[Source data]
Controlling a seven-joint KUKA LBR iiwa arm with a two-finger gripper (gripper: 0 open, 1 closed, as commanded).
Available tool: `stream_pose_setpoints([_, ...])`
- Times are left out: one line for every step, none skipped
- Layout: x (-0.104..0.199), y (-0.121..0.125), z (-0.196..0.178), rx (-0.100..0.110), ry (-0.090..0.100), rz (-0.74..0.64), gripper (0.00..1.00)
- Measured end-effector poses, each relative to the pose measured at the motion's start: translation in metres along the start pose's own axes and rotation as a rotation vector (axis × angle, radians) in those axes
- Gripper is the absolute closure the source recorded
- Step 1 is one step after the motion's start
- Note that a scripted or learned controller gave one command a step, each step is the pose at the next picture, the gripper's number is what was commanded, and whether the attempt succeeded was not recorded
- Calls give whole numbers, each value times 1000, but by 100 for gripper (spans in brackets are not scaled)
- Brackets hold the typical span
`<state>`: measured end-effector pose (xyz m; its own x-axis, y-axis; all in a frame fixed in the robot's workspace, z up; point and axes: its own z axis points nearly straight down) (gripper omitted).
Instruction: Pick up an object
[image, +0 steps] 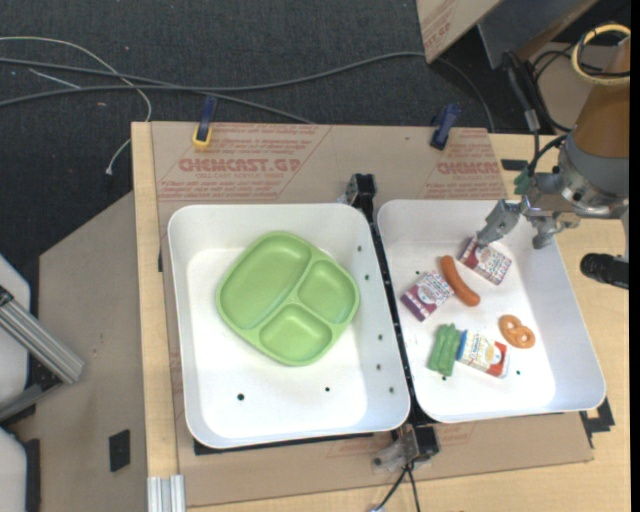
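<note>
The right bin (570, 300) holds several small items: an orange sausage (460, 280), a pink-and-white packet (489, 264), a purple packet (427, 295), a pretzel (516, 331), a green piece (444, 350) and a white carton with red and yellow print (484, 355). My gripper (520, 230) hangs over the bin's far right part, open, with nothing between its fingers. Its left finger (497, 222) slants down toward the pink-and-white packet and ends just above it. The right finger (544, 234) is over bare bin floor.
The left bin (190, 300) holds a green divided plate (288, 297). A black clamp (360, 188) sits at the far end of the wall between the bins. Blue clips (205, 131) (444, 126) pin the cardboard at the back.
</note>
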<state>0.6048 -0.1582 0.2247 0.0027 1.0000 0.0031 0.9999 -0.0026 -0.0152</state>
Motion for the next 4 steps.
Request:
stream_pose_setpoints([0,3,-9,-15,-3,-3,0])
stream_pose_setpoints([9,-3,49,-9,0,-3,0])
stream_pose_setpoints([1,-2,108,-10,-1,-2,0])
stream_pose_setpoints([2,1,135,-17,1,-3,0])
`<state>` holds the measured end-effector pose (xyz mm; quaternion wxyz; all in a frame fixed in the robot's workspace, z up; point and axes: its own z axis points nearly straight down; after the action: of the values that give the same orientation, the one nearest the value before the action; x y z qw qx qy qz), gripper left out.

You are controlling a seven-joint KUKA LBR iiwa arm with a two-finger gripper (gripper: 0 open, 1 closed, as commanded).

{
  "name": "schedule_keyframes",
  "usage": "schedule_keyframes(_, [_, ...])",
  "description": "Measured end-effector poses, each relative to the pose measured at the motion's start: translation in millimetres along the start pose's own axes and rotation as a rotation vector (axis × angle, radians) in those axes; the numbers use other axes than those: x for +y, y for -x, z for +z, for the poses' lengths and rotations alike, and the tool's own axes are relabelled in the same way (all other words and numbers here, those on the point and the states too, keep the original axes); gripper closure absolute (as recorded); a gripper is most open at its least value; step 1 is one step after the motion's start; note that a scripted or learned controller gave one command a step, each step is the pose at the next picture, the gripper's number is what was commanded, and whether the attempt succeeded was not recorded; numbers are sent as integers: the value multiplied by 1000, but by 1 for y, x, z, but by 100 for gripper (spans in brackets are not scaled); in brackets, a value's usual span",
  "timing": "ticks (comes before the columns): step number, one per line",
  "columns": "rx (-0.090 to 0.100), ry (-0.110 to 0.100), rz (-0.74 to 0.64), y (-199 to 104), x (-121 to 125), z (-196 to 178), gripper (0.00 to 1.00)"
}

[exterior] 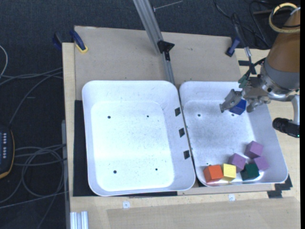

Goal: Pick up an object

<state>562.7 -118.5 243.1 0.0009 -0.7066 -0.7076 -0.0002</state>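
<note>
Gripper (pixel 239 104) gripping a blue block (pixel 238 107) above the right bin (pixel 200 99).
Other blocks (orange (pixel 213 172), yellow (pixel 229 171), green (pixel 249 171)) are sitting near-right.

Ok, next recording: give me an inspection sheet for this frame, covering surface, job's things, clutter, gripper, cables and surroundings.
Surface: wooden bench bearing two shallow white plastic bins, left bin and right bin.
Job's things: small blue block between the gripper's fingers, raised over the right bin; orange cube, yellow cube, dark green block and three purple blocks clustered in the right bin's near corner.
Clutter: blue clamps at the bench's far corners.
Gripper: two-finger gripper, shut on the blue block.
Cables: loose grey cables on the floor at the left; black cables at the far right.
Surroundings: dark carpet; slanting metal pole.
</note>
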Motion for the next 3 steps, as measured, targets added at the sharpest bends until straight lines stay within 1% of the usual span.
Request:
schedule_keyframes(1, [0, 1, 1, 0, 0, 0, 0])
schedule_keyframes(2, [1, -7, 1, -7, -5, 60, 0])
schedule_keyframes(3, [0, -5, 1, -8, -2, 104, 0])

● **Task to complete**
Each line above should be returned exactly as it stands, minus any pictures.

● **Exercise output**
Controlling a seven-joint KUKA LBR iiwa arm with a two-finger gripper (gripper: 0 open, 1 closed, as commanded).
Available tool: `stream_pose_setpoints([_, ...])`
- Times are left out: one line for every step, none skipped
- Layout: x (-0.104..0.199), y (-0.121..0.125), z (-0.196..0.178), rx (-0.100..0.110), ry (-0.090..0.100), rz (-0.74..0.64), gripper (0.00..1.00)
- Measured end-effector poses, each relative to the pose measured at the motion's start: translation in metres along the start pose's own axes and rotation as a rotation vector (axis × angle, radians) in those axes
- Gripper is the absolute closure the source recorded
- Step 1 is one step after the motion's start
- Note that a scripted or learned controller gave one command a step, each step is the pose at the next picture, the gripper's number is what was commanded, and whether the attempt succeeded was not recorded
- Calls give whole numbers, each value times 1000, but by 100 for gripper (spans in brackets are not scaled)
- Brackets hold the typical span
`<state>`: measured end-effector pose (xyz m; its own x-axis, y-axis; all in a frame fixed in the robot's workspace, z up; point and axes: its own z axis points nearly straight down) (gripper omitted).
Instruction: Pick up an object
[image, +0 steps] 
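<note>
The right bin (570, 300) holds several small items: an orange sausage (460, 280), a pink-and-white packet (489, 264), a purple packet (427, 295), a pretzel (516, 331), a green piece (444, 350) and a white carton with red and yellow print (484, 355). My gripper (520, 230) hangs over the bin's far right part, open, with nothing between its fingers. Its left finger (497, 222) slants down toward the pink-and-white packet and ends just above it. The right finger (544, 234) is over bare bin floor.
The left bin (190, 300) holds a green divided plate (288, 297). A black clamp (360, 188) sits at the far end of the wall between the bins. Blue clips (205, 131) (444, 126) pin the cardboard at the back.
</note>
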<state>0.6048 -0.1582 0.2247 0.0027 1.0000 0.0031 0.9999 -0.0026 -0.0152</state>
Motion for the next 4 steps.
Request:
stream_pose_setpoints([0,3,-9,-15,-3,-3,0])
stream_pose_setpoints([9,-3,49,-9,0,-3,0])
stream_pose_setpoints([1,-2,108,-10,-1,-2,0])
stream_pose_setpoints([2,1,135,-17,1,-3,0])
`<state>` holds the measured end-effector pose (xyz mm; quaternion wxyz; all in a frame fixed in the robot's workspace, z up; point and axes: its own z axis points nearly straight down; after the action: of the values that give the same orientation, the one nearest the value before the action; x y z qw qx qy qz), gripper left out.

You are controlling a seven-joint KUKA LBR iiwa arm with a two-finger gripper (gripper: 0 open, 1 closed, as commanded).

{
  "name": "schedule_keyframes",
  "usage": "schedule_keyframes(_, [_, ...])",
  "description": "Measured end-effector poses, each relative to the pose measured at the motion's start: translation in millimetres along the start pose's own axes and rotation as a rotation vector (axis × angle, radians) in those axes; the numbers use other axes than those: x for +y, y for -x, z for +z, for the poses' lengths and rotations alike, and the tool's own axes are relabelled in the same way (all other words and numbers here, those on the point and the states too, keep the original axes); gripper closure absolute (as recorded); a gripper is most open at its least value; step 1 is one step after the motion's start; note that a scripted or learned controller gave one command a step, each step is the pose at the next picture, the gripper's number is what was commanded, and whether the attempt succeeded was not recorded; numbers are sent as integers: the value multiplied by 1000, but by 1 for y, x, z, but by 100 for gripper (spans in brackets are not scaled); in brackets, a value's usual span",
  "timing": "ticks (comes before the columns): step number, one per line",
  "columns": "rx (-0.090 to 0.100), ry (-0.110 to 0.100), rz (-0.74 to 0.64), y (-199 to 104), x (-121 to 125), z (-196 to 178), gripper (0.00 to 1.00)"
}

[exterior] 

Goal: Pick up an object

<state>562.7 -118.5 243.1 0.0009 -0.7066 -0.7076 -0.0002</state>
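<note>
Gripper (pixel 239 104) gripping a blue block (pixel 238 107) above the right bin (pixel 200 99).
Other blocks (orange (pixel 213 172), yellow (pixel 229 171), green (pixel 249 171)) are sitting near-right.

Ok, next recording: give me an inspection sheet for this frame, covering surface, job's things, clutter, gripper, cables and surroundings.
Surface: wooden bench bearing two shallow white plastic bins, left bin and right bin.
Job's things: small blue block between the gripper's fingers, raised over the right bin; orange cube, yellow cube, dark green block and three purple blocks clustered in the right bin's near corner.
Clutter: blue clamps at the bench's far corners.
Gripper: two-finger gripper, shut on the blue block.
Cables: loose grey cables on the floor at the left; black cables at the far right.
Surroundings: dark carpet; slanting metal pole.
</note>
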Motion for the next 3 steps, as measured, targets added at the sharpest bends until straight lines stay within 1% of the usual span.
Request:
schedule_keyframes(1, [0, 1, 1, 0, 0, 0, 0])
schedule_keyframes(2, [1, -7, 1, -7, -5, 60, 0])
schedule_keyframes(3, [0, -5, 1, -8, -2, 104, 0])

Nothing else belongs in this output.